Instructions to follow: Output a verbatim copy of the data, cut off after the line that contains "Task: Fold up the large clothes".
*** Source material ***
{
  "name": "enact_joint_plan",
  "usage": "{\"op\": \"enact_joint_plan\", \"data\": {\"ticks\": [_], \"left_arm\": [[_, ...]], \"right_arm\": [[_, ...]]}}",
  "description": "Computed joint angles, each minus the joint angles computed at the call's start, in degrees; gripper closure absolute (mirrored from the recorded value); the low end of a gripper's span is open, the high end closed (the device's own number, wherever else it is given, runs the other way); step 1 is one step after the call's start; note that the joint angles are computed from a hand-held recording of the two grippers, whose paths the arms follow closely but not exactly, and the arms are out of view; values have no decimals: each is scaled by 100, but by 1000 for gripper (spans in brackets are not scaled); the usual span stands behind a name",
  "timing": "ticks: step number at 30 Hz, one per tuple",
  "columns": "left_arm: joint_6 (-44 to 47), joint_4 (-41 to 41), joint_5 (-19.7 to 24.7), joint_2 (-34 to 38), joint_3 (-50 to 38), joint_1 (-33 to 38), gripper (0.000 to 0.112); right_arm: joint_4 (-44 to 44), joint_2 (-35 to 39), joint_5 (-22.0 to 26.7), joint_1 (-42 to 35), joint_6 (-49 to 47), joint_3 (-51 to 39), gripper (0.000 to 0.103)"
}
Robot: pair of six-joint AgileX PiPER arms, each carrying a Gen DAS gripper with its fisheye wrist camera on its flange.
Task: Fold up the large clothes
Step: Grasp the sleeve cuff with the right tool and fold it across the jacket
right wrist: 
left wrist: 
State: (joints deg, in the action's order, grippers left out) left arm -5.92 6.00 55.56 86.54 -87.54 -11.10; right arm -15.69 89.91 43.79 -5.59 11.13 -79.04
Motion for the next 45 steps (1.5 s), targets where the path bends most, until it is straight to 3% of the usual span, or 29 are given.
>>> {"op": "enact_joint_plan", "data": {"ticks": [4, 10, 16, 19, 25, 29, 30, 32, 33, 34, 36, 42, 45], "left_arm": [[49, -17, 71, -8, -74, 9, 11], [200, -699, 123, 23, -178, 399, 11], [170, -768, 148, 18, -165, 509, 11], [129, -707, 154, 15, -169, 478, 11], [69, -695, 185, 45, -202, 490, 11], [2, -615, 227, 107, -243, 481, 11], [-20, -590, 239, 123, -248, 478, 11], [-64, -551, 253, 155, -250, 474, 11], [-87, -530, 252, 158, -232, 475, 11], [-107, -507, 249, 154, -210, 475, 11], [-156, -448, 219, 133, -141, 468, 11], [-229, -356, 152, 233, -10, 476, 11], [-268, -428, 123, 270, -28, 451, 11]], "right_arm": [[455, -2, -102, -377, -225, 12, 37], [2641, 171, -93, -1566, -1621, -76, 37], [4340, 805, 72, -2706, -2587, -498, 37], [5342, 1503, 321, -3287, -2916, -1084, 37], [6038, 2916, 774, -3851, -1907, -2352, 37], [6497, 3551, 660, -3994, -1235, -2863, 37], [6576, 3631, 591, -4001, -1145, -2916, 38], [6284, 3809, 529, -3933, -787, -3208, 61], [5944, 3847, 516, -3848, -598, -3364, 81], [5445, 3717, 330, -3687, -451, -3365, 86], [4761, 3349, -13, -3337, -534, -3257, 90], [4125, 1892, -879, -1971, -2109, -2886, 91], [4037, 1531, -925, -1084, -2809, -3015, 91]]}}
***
Result of the task:
{
  "name": "enact_joint_plan",
  "usage": "{\"op\": \"enact_joint_plan\", \"data\": {\"ticks\": [_], \"left_arm\": [[_, ...]], \"right_arm\": [[_, ...]]}}",
  "description": "Computed joint angles, each minus the joint angles computed at the call's start, in degrees; gripper closure absolute (mirrored from the recorded value); the low end of a gripper's span is open, the high end closed (the device's own number, wherever else it is given, runs the other way); step 1 is one step after the call's start; note that the joint angles are computed from a hand-held recording of the two grippers, whose paths the arms follow closely but not exactly, and the arms are out of view; values have no decimals: each is scaled by 100, but by 1000 for gripper (spans in brackets are not scaled); the usual span stands behind a name",
  "timing": "ticks: step number at 30 Hz, one per tuple",
  "columns": "left_arm: joint_6 (-44 to 47), joint_4 (-41 to 41), joint_5 (-19.7 to 24.7), joint_2 (-34 to 38), joint_3 (-50 to 38), joint_1 (-33 to 38), gripper (0.000 to 0.112); right_arm: joint_4 (-44 to 44), joint_2 (-35 to 39), joint_5 (-22.0 to 26.7), joint_1 (-42 to 35), joint_6 (-49 to 47), joint_3 (-51 to 39), gripper (0.000 to 0.103)"
}
Robot: pair of six-joint AgileX PiPER arms, each carrying a Gen DAS gripper with its fisheye wrist camera on its flange.
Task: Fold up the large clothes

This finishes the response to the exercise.